CONCEPT Cited by 1 source
Memory-bandwidth-bound inference¶
Definition¶
Memory-bandwidth-bound inference is the regime in which per-token latency is gated by bytes moved from HBM to the compute units, not by FLOPs executed once the data arrives. Dominates LLM autoregressive decode on Hopper-class GPUs: generating a single token requires reading every model weight from HBM, yet the tensor cores crunch numbers roughly ~600× faster than HBM can deliver them. The bottleneck is the memory bus, not the math — "every byte that crosses the memory bus is a byte that could have been avoided if the weights were smaller." (Source: sources/2026-04-17-cloudflare-unweight-how-we-compressed-an-llm-22-percent-without-sacrificing-quality)
Why it matters¶
In a memory-bandwidth-bound regime the tensor cores sit idle waiting for data most of the time — unused compute capacity is not something you can simply redirect to another task, because each GPU compute unit can only run one kernel at a time (shared memory constraints). Every optimization that cuts bytes-across- the-bus translates linearly into decode throughput. Conversely, any work that adds bytes-across-the-bus directly adds latency, even if it technically runs in idle compute cycles.
Two canonical responses¶
- Quantization (lossy) — fewer bits per weight → fewer bytes across the bus. The dominant industry response; trades model quality for bandwidth.

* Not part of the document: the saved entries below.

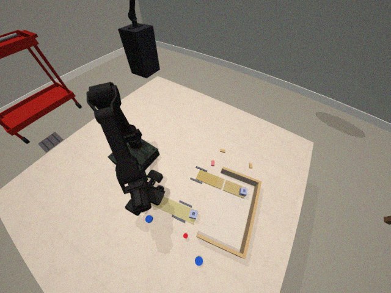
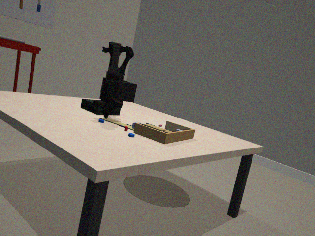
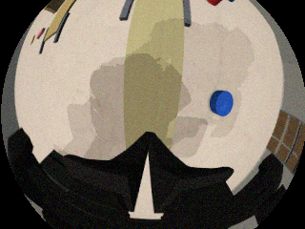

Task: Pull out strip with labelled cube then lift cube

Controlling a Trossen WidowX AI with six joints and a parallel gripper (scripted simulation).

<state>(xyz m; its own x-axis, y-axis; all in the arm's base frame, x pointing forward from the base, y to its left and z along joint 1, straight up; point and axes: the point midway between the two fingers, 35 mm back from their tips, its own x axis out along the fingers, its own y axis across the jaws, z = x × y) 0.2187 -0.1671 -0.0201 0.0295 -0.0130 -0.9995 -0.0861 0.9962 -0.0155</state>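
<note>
Now: the red disc 22 cm ahead of my gripper tip, 5 cm to the right of it and 1 cm above it. From my gripper tip the other things lie so: pink block: 17 cm ahead, 31 cm to the left.
</note>
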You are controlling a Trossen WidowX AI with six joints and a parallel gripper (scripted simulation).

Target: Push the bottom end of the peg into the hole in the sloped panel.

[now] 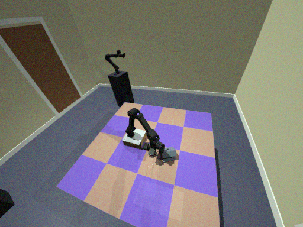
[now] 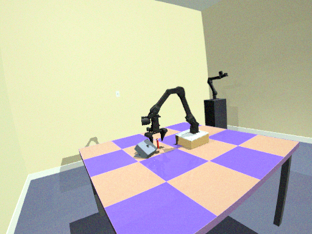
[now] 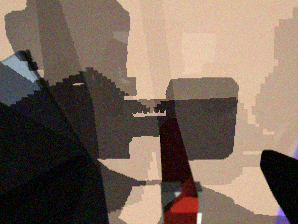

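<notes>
My gripper tip is 10 mm below the red peg. Round my gripper tip: grey sloped panel: 110 mm ahead, 60 mm to the left.
</notes>
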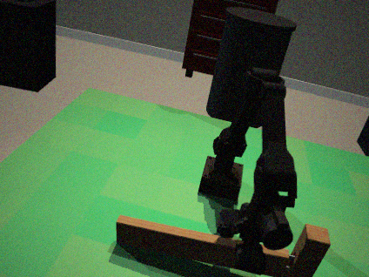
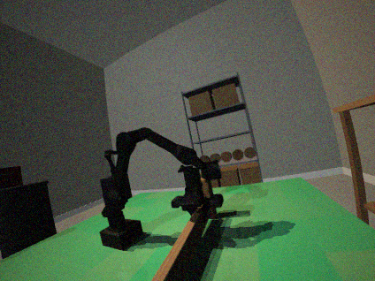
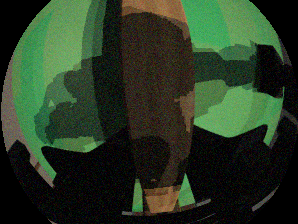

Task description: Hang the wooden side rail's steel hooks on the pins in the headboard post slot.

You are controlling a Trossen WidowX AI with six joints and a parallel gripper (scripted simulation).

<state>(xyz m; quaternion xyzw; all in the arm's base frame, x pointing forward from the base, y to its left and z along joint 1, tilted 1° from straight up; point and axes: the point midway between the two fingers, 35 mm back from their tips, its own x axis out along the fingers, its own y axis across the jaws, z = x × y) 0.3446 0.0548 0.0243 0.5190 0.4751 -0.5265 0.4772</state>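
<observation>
The headboard post lies 1 cm ahead of my gripper tip, 13 cm to the left of it and 4 cm above it.
</observation>
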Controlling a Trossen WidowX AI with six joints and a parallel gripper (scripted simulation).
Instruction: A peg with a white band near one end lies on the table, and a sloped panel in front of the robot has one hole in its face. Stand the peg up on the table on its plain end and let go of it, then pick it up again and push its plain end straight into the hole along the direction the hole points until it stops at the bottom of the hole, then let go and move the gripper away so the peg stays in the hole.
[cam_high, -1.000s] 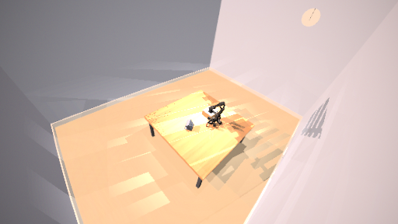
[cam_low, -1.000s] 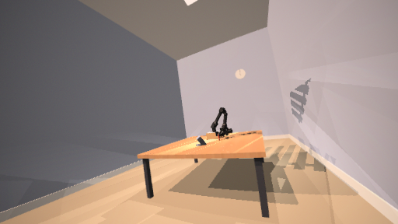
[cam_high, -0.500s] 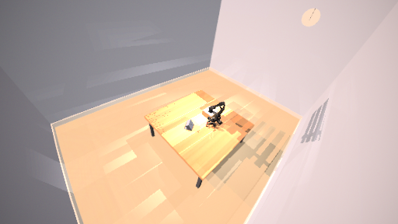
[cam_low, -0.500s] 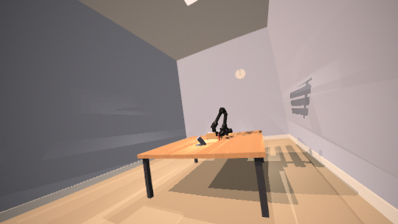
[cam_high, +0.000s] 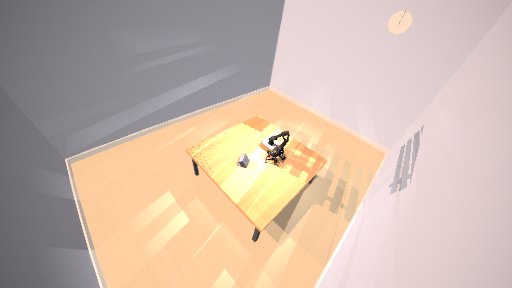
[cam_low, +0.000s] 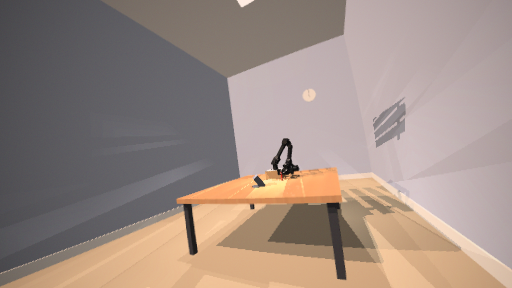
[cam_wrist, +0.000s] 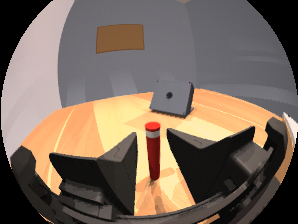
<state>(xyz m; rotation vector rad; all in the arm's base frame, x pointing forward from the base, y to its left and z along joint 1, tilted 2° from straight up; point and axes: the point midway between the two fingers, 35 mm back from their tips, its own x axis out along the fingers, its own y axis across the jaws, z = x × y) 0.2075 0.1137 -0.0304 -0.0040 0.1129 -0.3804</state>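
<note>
My gripper tip is now 1 cm above the red peg. From my gripper tip the other things lie so: grey sloped panel (19 cm to the right, 19 cm ahead, 2 cm below).
</note>
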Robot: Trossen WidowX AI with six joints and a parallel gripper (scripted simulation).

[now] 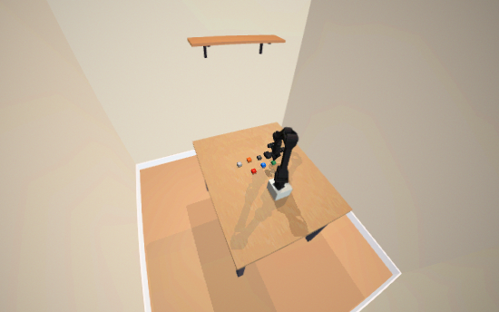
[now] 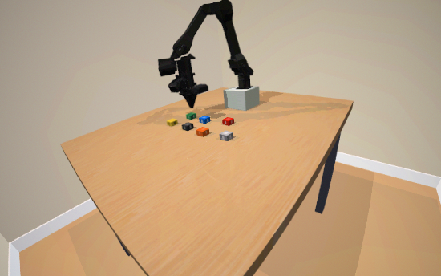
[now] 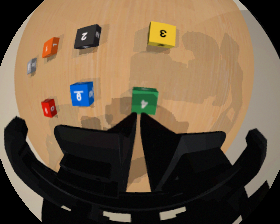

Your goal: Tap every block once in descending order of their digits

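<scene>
Now: the green block 1 cm to the right of my gripper tip and 4 cm below it. The rest, counted from my gripper tip: yellow block: 9 cm ahead, 4 cm to the right, 4 cm below; then blue block: 2 cm ahead, 8 cm to the left, 4 cm below; then black block: 11 cm ahead, 6 cm to the left, 4 cm below.
</scene>
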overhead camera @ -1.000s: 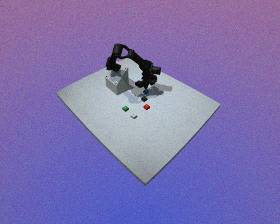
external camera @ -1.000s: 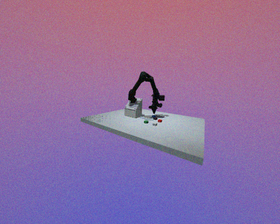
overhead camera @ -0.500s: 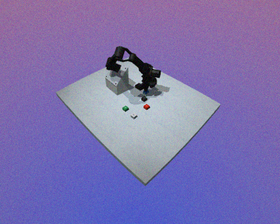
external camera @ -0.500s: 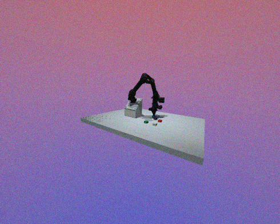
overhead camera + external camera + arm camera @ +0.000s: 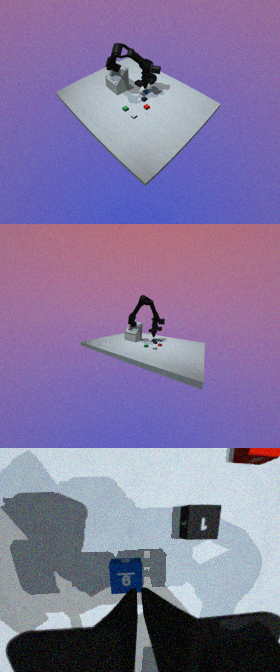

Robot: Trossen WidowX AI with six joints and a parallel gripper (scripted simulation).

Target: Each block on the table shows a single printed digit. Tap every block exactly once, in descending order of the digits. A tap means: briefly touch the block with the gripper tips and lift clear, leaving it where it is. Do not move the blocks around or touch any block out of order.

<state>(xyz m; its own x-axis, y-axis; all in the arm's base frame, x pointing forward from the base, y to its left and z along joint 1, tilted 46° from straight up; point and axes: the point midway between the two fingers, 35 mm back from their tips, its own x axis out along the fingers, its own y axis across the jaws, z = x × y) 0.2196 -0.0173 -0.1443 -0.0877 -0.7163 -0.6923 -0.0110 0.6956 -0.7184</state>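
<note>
Right now my gripper tip is 4 cm above the blue block and 1 cm to the right of it. Also, from my gripper tip: red block (13 cm ahead, 12 cm to the right, 4 cm below); then black block (6 cm to the right, 5 cm ahead, 4 cm below); then green block (24 cm to the right, 4 cm below, 3 cm ahead).
</note>
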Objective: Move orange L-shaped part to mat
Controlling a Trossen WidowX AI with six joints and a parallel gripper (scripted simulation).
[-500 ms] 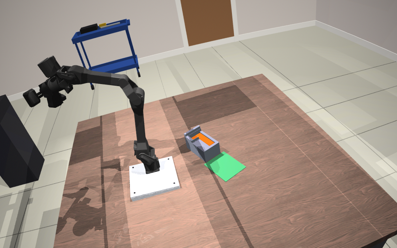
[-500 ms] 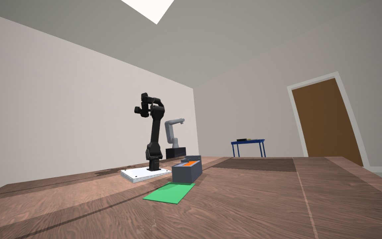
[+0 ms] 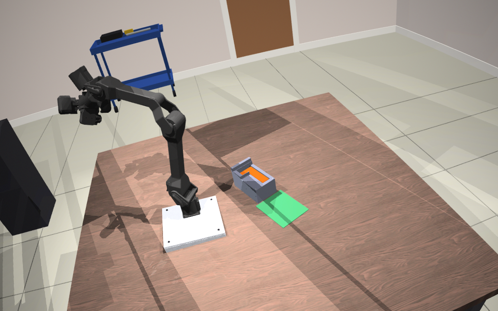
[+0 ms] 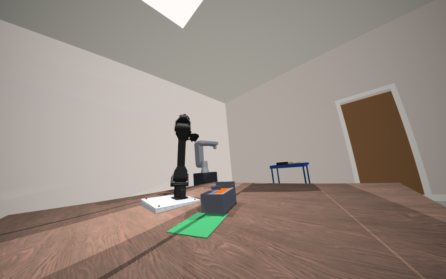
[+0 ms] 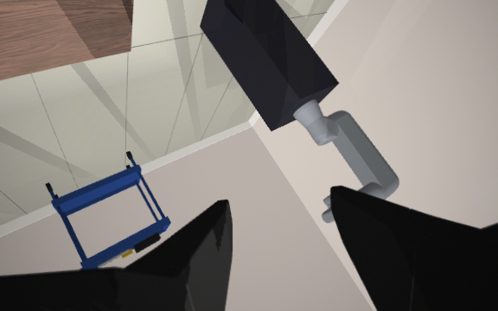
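My gripper tip is 560 mm short of the orange L-shaped part, 350 mm above it and 220 mm to the left of it. The rest, counted from my gripper tip: green mat (630 mm ahead, 410 mm below, 380 mm to the right).
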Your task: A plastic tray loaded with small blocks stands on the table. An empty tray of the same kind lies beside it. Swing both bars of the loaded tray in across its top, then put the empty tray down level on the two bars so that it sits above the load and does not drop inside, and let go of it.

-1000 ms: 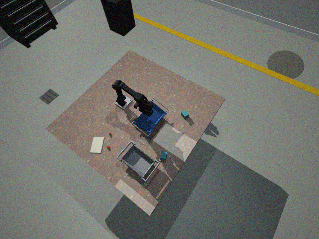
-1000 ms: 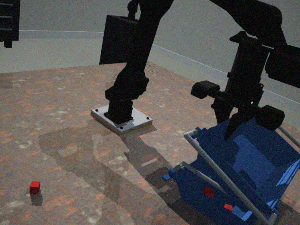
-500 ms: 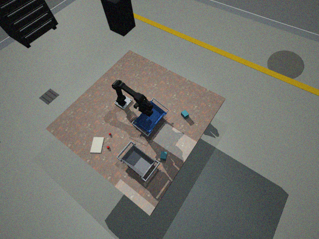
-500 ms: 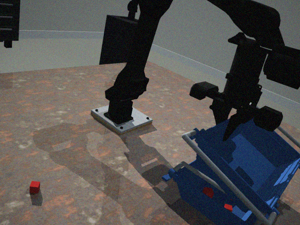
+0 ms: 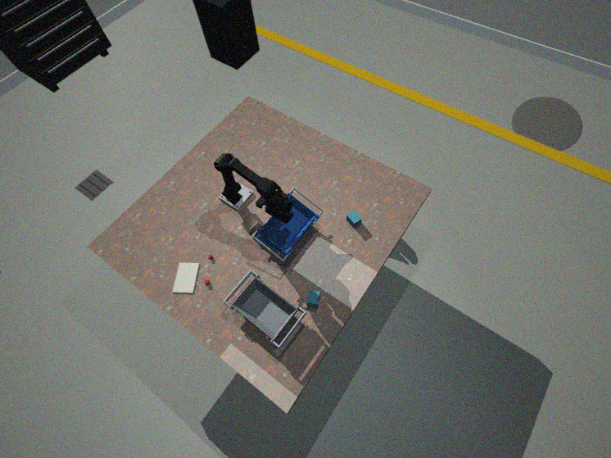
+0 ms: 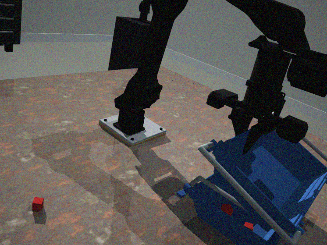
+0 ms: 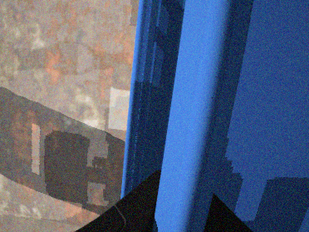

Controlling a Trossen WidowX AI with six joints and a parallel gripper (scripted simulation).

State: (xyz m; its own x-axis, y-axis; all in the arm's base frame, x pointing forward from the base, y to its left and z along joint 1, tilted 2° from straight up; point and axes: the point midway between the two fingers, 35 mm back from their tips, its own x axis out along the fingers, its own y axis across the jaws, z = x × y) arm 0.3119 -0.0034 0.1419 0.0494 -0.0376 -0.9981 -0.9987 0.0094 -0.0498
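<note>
Now: the blue tray 7 cm ahead of my gripper tip and 1 cm above it. Also, from my gripper tip: white slab 22 cm behind, 47 cm to the right, 11 cm below.
</note>
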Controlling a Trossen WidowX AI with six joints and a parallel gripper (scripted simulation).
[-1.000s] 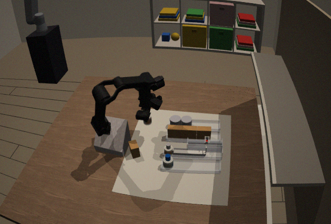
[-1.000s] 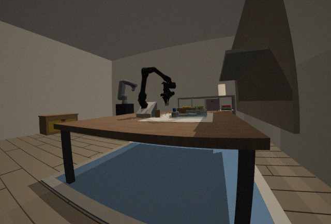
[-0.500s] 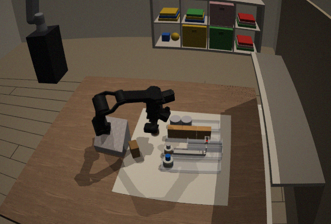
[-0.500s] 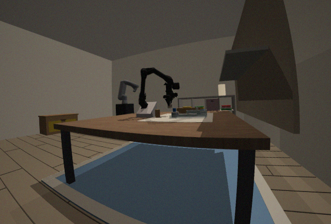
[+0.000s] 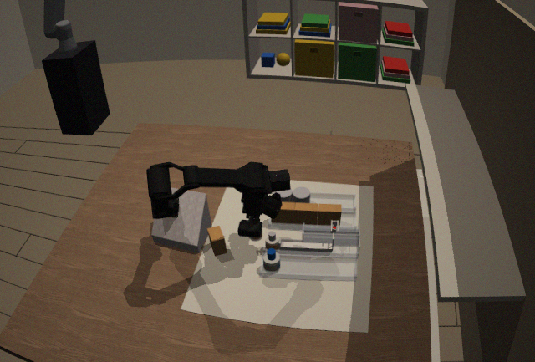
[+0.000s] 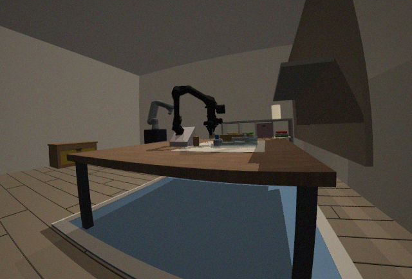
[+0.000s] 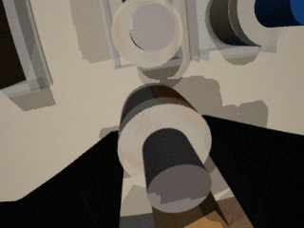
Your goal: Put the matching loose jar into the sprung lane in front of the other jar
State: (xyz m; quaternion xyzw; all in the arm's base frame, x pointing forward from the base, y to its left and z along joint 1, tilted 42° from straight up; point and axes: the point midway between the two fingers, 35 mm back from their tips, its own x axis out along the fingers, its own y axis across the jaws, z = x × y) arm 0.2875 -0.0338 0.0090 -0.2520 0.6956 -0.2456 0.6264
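The blue-lidded jar lies 60 mm ahead of my gripper tip, 80 mm to the right of it and 30 mm below it. From my gripper tip the other things lie so: orange box (120 mm behind, 20 mm to the right, 40 mm below); then clear sprung lane (200 mm ahead, 30 mm to the left, 60 mm below).
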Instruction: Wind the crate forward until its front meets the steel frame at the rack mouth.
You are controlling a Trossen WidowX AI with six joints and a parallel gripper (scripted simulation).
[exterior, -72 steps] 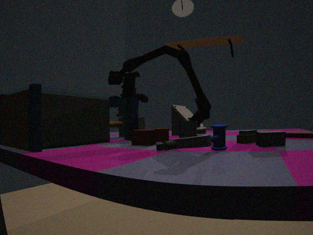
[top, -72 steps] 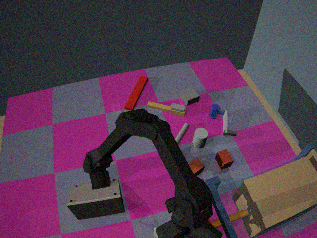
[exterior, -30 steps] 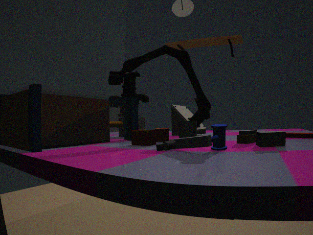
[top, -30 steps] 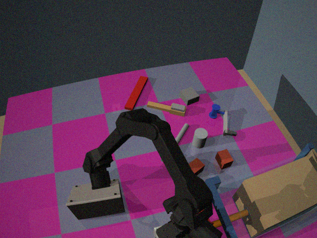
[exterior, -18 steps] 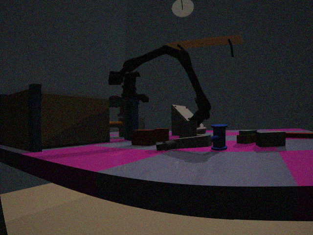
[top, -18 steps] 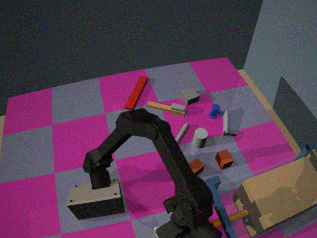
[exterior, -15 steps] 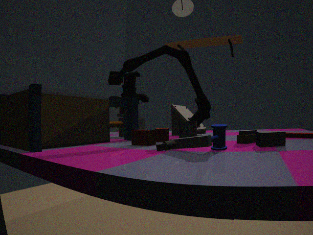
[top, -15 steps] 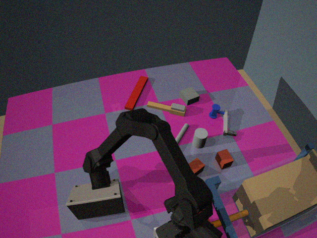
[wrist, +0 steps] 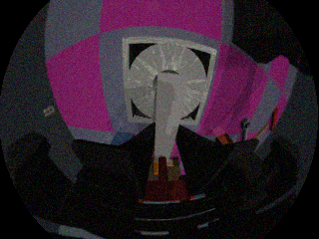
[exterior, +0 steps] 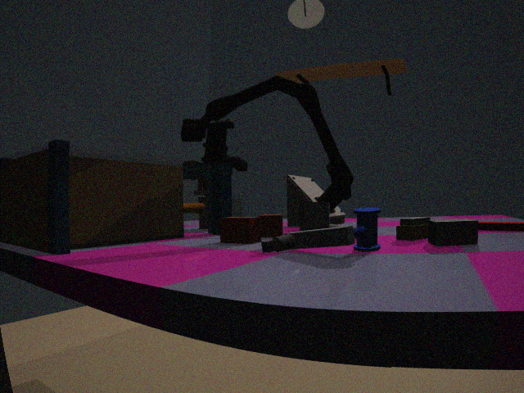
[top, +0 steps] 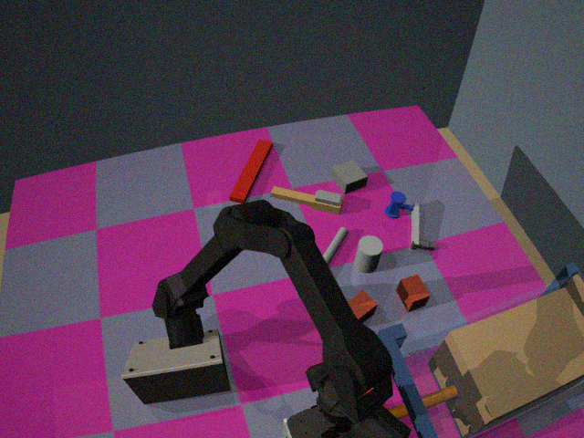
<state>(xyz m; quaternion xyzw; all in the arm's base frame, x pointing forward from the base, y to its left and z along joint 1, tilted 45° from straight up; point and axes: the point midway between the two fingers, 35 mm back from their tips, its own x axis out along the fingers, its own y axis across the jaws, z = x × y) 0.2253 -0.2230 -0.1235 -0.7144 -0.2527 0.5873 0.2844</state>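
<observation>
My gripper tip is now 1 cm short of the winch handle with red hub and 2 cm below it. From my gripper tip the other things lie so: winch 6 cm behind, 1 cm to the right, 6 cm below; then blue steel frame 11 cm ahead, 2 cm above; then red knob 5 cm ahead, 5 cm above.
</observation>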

- Lossless compression — compress the weight file so the bytes-per-weight count drops without changing model behaviour. Requires a decompression scheme that hides behind the bus savings — see fused-decompression matmul and Unweight.
Batch-size dependence¶
At small batch size (single-digit tokens, chat turn) decode is decidedly memory-bandwidth-bound — weights loaded once per token, little arithmetic intensity. At large batch size (256+ tokens) arithmetic intensity climbs (many tokens per weight load), the regime drifts toward compute-bound, and the math starts mattering again. See concepts/memory-bound-vs-compute-bound for the general roofline framing.
Relationship to KV cache¶
KV cache bytes cross the bus too, and in long-context scenarios the KV cache can exceed weight bytes per token. Every byte Unweight saves on weight memory is a byte of headroom for additional KV cache — tight coupling between weight-compression and context-length-at-scale.
Seen in¶
- sources/2026-04-17-cloudflare-unweight-how-we-compressed-an-llm-22-percent-without-sacrificing-quality — canonical wiki instance; ~600× tensor-core-vs-HBM ratio is the motivating number; "Every byte that crosses the memory bus is a byte that could have been avoided".
Related¶
- concepts/memory-bound-vs-compute-bound — general roofline regime taxonomy; the bandwidth-bound side applied specifically to LLM serving.
- concepts/hbm-vs-smem — the two-tier GPU memory hierarchy that makes reconstruction-in-SMEM the correct fused- decompression target.
- concepts/kv-cache — the second major per-token byte flow alongside weights.
- systems/unweight / systems/infire — weight-side vs activation-memory-side responses to the same bandwidth pressure.
- patterns/fused-decompress-tensor-core-matmul — how compression-for-bandwidth actually wins in a kernel.